Work item: If an entry holds a picture, drop the picture but restate the entry word for word.

─── Records to process

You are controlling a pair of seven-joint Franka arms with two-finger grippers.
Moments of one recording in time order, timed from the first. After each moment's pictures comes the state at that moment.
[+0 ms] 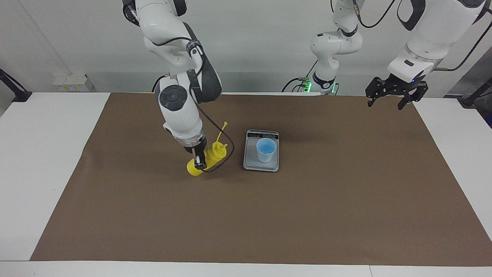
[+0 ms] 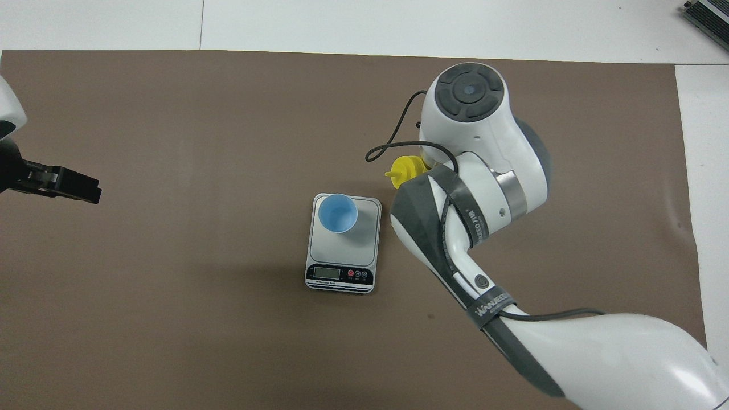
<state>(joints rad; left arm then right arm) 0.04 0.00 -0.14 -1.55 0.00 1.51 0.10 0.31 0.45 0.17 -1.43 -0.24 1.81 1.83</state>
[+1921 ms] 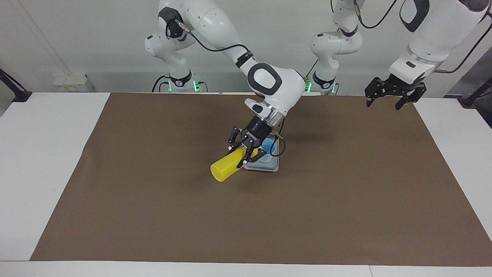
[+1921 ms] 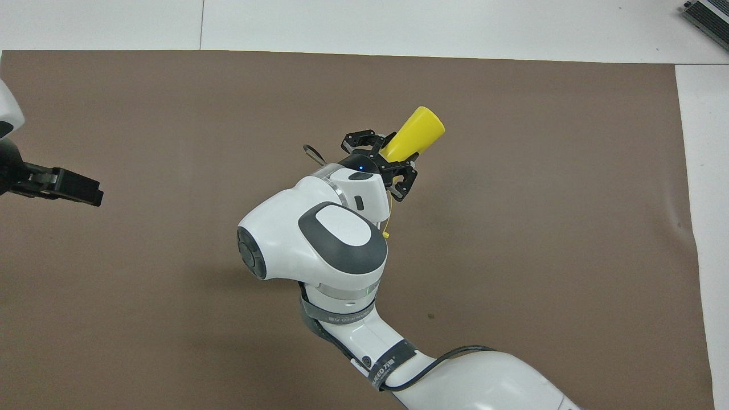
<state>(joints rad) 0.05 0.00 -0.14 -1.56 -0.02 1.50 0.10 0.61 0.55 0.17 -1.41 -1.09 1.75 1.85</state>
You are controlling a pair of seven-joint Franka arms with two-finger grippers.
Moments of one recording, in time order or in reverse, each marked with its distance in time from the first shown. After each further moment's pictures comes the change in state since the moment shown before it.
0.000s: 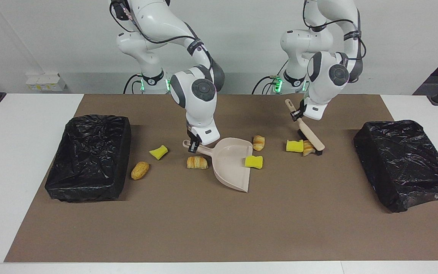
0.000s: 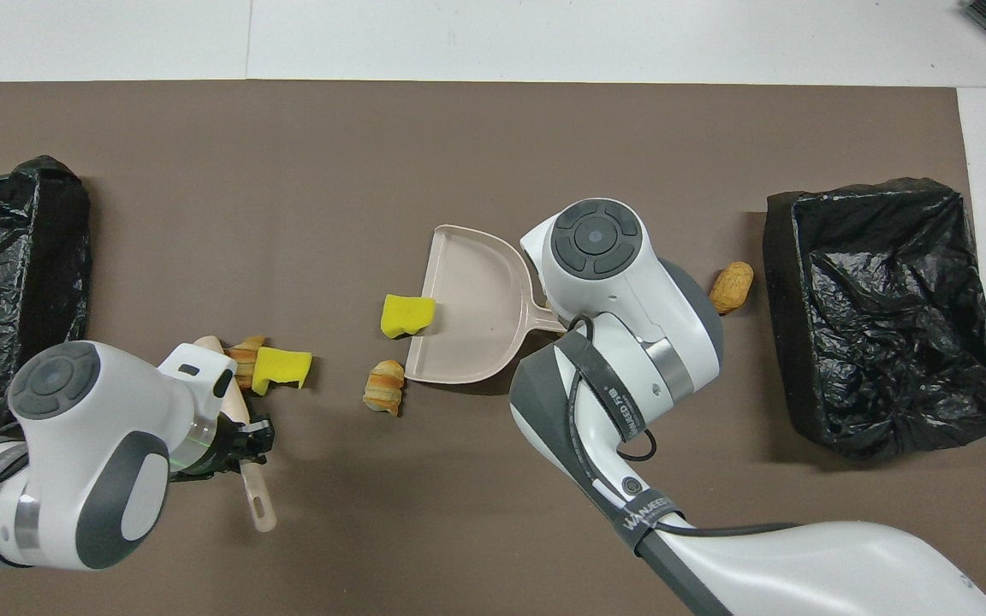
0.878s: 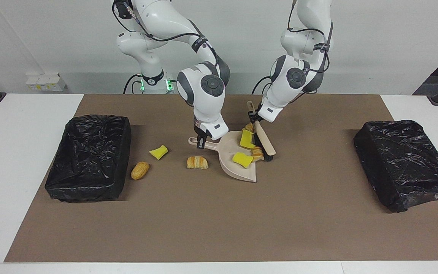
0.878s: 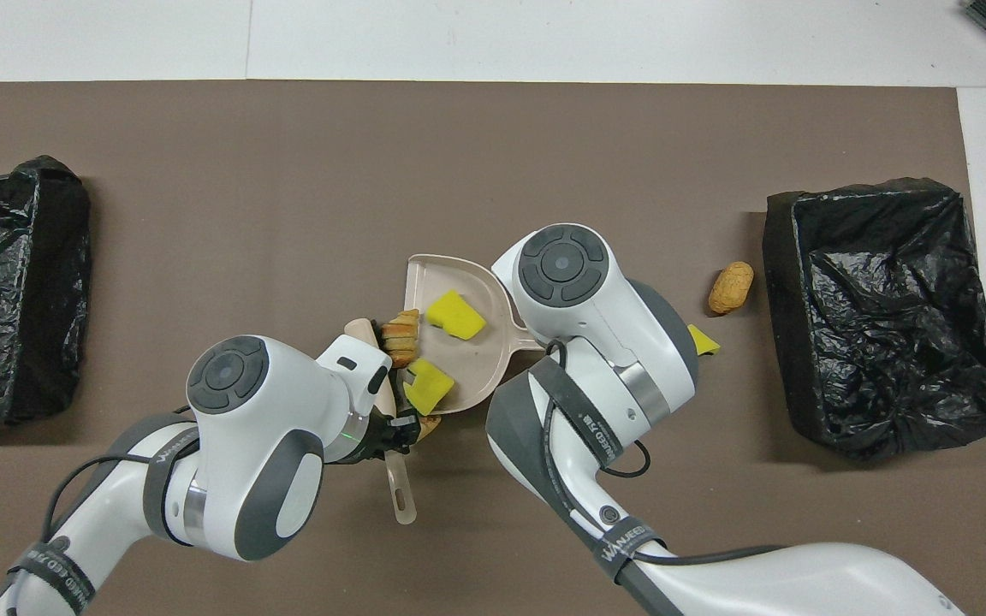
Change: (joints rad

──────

Exercise result:
You are controlling a pair of seven-joint Franka arms with two-finger grippers.
Moments of one recording in time order, timed from the first. After each moment's pictures comes the state at that moment.
[+0 ms] 
[+0 ms] 
<state>(joints rad; left arm then right arm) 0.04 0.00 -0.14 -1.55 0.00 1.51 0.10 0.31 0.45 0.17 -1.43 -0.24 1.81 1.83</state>
[+1921 ms] 
[+1921 ms] 
<state>(joints rad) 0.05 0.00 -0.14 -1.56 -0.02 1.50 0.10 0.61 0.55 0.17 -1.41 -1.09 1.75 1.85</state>
You are controlling a pair of seven-joint Franka arms with two-finger grippers.
Moments of one recording, in time order or in reverse, each marked with its distance in time from the first shown. After each further moment's pictures comes the change in state since the moment shown before it.
0.000s: 
0.000s: 
0.878s: 
0.878s: 
Change: (joints rad

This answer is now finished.